When we were still on our trip my dad got ill. He is still in the hospital. When we came home my mom got sick. During the trip my pains got a lot worse and we rented a wheelchair for the second part of our vacation. My mom pushed me around and sometimes I tried to wheel myself around at it went pretty ok. SO. Today I went to a nerve and pain test to the big hospital here in my home city. My right leg gets kind of pain attacks and it is really painful. So now I can't go outside without a friend or person who can push me around in my wheelchair. The pain suddenly worsened before the trip but there it got unbearable. I am trying to rest. 

My mom and dad were in the same hospital for a short while. My dad is still at the hospital and my mom got home today. I am at home, napping, crying, worrying and thinking. I try not to use my right leg so much because it hurts when I walk and stand. The pain does not stop even when I lie down or sit down.

This is a sad post... woah, I am sorry! 

Also, my old crush got engaged, everyone is hurrying to get hitched and making babies and here I am, unable to do what I have been doing all my life: Walk, dance, jump etc.

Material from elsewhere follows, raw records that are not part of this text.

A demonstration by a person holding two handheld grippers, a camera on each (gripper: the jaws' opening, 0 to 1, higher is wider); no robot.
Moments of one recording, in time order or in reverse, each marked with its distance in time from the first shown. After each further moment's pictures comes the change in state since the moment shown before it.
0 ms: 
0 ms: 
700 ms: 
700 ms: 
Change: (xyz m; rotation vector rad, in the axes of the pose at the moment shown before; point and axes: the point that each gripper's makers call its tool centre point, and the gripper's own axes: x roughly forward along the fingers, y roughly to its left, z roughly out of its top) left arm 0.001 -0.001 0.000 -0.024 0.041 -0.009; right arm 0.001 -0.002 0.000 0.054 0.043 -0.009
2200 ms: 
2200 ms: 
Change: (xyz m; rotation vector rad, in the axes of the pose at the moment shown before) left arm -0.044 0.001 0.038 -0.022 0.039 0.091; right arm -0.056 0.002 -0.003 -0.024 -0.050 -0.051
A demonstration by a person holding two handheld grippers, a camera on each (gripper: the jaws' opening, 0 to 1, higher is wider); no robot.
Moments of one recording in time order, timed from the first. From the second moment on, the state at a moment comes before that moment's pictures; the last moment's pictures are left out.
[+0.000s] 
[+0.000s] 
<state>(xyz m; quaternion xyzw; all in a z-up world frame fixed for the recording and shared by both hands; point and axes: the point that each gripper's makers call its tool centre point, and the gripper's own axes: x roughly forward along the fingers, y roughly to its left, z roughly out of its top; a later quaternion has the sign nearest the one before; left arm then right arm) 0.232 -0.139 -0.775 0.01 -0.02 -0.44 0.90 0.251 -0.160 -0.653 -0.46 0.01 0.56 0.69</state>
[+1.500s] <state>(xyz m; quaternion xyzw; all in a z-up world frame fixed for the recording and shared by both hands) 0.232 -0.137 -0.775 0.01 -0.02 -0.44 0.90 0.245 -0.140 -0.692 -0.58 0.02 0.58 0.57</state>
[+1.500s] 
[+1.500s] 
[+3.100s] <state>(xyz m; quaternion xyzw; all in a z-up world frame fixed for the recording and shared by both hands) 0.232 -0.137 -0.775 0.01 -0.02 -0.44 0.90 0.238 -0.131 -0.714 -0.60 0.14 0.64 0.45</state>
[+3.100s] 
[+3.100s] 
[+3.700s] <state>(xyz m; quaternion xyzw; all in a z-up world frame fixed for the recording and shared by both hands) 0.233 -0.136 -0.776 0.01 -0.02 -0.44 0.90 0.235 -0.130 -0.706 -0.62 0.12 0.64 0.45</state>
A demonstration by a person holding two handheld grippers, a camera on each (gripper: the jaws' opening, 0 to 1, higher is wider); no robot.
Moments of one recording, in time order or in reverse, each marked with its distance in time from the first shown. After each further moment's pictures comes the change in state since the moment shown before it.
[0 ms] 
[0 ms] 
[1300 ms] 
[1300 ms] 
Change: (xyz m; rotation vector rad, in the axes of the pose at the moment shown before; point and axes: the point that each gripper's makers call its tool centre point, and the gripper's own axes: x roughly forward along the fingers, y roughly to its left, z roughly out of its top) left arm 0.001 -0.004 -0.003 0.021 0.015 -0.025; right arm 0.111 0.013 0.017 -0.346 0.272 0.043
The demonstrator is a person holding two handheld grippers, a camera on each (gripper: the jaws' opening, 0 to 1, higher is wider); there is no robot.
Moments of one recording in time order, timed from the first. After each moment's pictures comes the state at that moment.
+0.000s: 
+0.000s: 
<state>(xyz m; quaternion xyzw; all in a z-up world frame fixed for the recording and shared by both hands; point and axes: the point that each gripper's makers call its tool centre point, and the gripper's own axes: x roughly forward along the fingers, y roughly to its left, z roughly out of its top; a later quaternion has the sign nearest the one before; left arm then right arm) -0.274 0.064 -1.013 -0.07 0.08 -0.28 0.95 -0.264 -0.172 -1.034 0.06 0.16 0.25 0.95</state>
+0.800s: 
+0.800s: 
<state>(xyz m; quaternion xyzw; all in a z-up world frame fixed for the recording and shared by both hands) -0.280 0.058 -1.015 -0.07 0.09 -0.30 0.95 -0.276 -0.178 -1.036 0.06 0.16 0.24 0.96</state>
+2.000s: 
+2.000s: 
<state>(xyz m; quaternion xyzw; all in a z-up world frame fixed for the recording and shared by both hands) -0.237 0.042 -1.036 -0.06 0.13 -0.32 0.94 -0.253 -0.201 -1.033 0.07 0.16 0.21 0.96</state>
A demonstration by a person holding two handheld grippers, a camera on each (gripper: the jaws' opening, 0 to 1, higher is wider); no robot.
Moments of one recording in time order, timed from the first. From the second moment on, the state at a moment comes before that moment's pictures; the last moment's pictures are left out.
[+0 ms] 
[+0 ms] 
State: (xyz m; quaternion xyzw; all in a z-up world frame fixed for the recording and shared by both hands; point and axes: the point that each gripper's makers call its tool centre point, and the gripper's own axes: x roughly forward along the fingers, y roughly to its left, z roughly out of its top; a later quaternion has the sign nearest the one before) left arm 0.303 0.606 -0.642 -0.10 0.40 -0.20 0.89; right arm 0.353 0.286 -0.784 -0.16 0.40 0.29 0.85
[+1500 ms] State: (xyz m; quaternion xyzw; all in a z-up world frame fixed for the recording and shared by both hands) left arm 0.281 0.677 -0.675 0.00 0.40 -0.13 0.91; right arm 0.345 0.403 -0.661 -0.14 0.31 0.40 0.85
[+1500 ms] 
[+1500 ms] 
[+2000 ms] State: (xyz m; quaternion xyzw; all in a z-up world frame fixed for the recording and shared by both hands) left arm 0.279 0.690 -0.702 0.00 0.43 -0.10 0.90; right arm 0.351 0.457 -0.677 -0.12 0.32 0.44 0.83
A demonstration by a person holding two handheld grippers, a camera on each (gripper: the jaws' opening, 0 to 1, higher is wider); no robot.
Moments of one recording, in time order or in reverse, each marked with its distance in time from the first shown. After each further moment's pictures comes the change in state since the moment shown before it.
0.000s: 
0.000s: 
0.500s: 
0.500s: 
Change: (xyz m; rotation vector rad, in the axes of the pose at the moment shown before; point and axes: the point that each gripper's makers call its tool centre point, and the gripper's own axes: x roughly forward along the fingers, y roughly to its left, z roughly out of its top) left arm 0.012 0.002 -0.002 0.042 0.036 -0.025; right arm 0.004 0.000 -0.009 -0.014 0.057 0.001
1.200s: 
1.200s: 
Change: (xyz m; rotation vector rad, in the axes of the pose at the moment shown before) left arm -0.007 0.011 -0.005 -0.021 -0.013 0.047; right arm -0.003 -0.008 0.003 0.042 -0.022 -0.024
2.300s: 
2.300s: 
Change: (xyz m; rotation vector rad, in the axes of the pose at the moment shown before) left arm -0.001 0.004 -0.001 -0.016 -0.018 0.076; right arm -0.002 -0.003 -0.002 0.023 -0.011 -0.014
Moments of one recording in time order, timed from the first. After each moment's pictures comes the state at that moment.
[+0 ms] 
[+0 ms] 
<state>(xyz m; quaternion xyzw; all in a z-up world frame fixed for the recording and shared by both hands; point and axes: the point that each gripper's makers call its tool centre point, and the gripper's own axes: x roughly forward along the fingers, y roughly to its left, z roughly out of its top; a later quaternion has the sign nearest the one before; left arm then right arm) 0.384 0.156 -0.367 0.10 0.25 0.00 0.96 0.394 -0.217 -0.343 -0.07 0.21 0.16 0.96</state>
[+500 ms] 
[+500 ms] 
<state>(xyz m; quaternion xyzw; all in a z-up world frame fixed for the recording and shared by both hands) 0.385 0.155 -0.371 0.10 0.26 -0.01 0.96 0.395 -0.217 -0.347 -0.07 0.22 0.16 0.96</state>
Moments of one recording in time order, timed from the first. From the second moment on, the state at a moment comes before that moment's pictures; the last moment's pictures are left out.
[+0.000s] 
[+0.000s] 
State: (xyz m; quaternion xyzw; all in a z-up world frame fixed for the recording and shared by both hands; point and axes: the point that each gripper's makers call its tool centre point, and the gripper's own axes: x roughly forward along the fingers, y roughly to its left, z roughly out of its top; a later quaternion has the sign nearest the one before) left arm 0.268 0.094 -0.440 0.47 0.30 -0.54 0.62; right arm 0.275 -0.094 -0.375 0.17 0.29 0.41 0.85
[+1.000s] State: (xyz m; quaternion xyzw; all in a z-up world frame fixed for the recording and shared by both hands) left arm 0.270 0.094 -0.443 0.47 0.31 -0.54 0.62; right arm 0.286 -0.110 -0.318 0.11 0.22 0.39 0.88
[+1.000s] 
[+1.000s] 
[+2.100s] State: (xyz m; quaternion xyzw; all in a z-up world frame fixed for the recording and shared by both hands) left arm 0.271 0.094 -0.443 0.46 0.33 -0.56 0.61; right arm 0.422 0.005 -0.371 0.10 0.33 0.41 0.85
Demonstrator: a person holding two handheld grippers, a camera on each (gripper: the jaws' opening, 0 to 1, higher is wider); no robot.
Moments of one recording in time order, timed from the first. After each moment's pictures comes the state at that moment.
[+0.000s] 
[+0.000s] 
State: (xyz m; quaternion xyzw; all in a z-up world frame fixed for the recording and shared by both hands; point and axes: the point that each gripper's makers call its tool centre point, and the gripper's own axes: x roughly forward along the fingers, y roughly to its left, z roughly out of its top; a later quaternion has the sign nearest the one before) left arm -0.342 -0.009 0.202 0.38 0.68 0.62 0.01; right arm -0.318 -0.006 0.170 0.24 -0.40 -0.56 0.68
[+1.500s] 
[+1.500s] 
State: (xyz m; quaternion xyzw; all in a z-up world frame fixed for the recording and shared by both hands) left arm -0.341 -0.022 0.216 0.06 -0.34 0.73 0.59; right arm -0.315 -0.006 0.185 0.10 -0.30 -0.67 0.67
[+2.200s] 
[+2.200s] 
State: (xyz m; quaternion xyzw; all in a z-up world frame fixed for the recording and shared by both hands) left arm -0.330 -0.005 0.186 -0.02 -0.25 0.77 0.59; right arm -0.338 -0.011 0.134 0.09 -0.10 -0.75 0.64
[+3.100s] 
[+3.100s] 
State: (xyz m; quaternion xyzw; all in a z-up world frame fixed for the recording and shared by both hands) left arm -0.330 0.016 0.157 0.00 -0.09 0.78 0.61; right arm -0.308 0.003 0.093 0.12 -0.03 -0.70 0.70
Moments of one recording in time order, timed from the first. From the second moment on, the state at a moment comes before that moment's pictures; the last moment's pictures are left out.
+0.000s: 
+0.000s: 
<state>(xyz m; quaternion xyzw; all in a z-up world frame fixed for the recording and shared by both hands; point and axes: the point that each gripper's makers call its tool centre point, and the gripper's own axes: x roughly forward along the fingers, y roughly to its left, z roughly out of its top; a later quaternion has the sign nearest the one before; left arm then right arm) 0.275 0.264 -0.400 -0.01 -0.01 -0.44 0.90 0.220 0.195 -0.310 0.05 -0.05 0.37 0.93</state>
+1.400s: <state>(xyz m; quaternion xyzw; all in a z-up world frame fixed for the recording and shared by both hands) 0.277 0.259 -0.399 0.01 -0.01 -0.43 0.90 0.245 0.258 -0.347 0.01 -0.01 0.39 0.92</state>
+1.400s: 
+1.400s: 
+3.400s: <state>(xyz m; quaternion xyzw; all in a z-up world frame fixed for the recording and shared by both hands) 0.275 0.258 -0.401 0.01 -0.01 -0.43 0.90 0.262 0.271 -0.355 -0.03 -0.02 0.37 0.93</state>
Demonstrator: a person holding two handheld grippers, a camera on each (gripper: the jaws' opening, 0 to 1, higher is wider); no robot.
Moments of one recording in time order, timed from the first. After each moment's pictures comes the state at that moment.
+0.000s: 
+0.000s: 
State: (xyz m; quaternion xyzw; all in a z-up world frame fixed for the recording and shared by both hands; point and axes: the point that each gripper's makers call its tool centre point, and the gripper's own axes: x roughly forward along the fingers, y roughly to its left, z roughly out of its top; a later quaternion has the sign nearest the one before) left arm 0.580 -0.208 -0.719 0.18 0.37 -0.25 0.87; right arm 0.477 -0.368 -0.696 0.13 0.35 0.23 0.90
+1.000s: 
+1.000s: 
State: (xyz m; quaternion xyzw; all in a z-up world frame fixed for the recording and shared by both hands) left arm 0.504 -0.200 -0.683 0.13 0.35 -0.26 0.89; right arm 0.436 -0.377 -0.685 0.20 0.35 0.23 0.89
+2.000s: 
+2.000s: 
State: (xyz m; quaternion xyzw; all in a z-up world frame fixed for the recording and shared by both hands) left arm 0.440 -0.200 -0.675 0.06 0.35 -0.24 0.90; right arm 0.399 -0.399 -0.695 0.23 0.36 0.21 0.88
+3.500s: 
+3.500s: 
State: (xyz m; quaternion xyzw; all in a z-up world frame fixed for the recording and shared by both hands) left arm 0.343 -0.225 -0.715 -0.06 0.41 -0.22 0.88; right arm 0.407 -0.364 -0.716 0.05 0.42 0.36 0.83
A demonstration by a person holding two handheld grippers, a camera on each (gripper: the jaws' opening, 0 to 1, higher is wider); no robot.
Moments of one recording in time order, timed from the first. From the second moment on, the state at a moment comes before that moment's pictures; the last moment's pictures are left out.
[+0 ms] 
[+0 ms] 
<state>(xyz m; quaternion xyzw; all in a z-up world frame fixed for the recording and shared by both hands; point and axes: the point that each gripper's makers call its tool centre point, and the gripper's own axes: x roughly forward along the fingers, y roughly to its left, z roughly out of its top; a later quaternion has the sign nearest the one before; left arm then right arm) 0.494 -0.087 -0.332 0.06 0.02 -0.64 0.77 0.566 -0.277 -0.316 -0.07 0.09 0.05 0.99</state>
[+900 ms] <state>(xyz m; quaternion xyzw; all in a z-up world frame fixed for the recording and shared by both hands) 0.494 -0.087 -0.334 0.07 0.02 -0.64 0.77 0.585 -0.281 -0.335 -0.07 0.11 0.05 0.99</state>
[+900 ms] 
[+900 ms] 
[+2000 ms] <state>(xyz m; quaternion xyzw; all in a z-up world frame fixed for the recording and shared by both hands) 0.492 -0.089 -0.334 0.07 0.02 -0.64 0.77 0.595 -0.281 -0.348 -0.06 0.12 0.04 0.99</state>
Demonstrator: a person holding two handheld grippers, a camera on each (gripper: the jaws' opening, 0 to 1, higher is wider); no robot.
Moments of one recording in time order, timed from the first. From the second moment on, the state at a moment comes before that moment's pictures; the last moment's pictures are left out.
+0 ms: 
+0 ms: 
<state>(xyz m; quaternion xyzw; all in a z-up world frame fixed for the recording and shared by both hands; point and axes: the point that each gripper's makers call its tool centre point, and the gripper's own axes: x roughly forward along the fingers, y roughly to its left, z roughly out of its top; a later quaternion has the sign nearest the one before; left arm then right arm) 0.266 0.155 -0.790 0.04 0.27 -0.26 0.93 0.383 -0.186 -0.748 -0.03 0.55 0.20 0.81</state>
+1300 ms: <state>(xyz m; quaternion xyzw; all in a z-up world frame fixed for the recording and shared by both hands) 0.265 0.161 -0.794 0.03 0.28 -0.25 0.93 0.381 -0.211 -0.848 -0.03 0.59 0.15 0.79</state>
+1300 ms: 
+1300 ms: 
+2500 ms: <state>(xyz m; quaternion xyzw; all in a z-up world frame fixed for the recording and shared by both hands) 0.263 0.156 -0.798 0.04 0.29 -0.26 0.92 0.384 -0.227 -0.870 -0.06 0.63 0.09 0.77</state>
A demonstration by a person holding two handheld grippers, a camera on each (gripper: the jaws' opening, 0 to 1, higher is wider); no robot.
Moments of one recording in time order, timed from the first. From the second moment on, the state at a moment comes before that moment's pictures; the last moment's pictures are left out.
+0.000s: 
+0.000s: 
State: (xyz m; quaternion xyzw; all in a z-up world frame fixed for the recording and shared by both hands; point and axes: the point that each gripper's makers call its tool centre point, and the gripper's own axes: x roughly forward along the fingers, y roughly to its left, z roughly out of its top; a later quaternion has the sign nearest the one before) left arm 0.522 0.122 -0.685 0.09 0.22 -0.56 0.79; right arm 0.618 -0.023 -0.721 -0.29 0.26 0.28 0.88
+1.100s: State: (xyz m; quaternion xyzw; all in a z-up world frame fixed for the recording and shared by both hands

It is really sad but interesting... I often don't feel sorry for myself and I right out flat get angry IF someone want to look at me with pity! Just concentrate on yourself, person! 

I feel sorry for the people who feel sorry for me! IT IS TRUE! 

Just mind your own business and leave me alone. If you want to help me, fine but NEVER FEEL SORRY FOR ME. If you feel sorry for me, you belittle me, the ability to be happy and live a fulfilling life, even though it is different from yours! 

If you think the most important stuff in life is Status, money, successes and being "important", I have a newsflash! It doesn't matter a poop 💩 because when you die, you can't take any of that with you. You will end up eaten by maggots like the rest of us. LOL. If you waste your life on things that do not matter, you will spend eternity longing for stupid stuff, THAT DO NOT MATTER. Just saying...

I know basically the things I will take with me after I die are my family, my cats and if I get married before I die, my hubby will also be with me. No matter actually when I exactly get married. WHENEVER I get married, it is for eternity. In the Temple they don't say: "Until death do you part" . So I am wondering why so many people are happy with that limit?!? Good luck being happy ALONE for eternity!

This turned out to be a little rant. :D lol.

It's ok. 

I hope you enjoy my blog. I love writing it.

One more thing. If I ever go on a date with an American, my habits are not of the same kind that it seems to be in the USA. I will not go around on dates with many men at the same time, and I will not date anyone who does date many girls besides me. That's not how we do it. Also, I don't go around kissing various different men before he likes me and not before like maybe the third or later dates.

It is such a double standard in some or many of the Mormon societies in the USA (maybe especially in Utah) keep such a purity culture but then some things are so out of whack, like kissing many people, dating many people... It is like DUDE! Concentrate on ONE AT A TIME, MAN. It is kind of disgusting, sorry. If you didn't know that in Finland the dating culture in the church is different, now you know... Spread the news! :) LOL.

Now I need to start writing an article or two lol :D See ya later!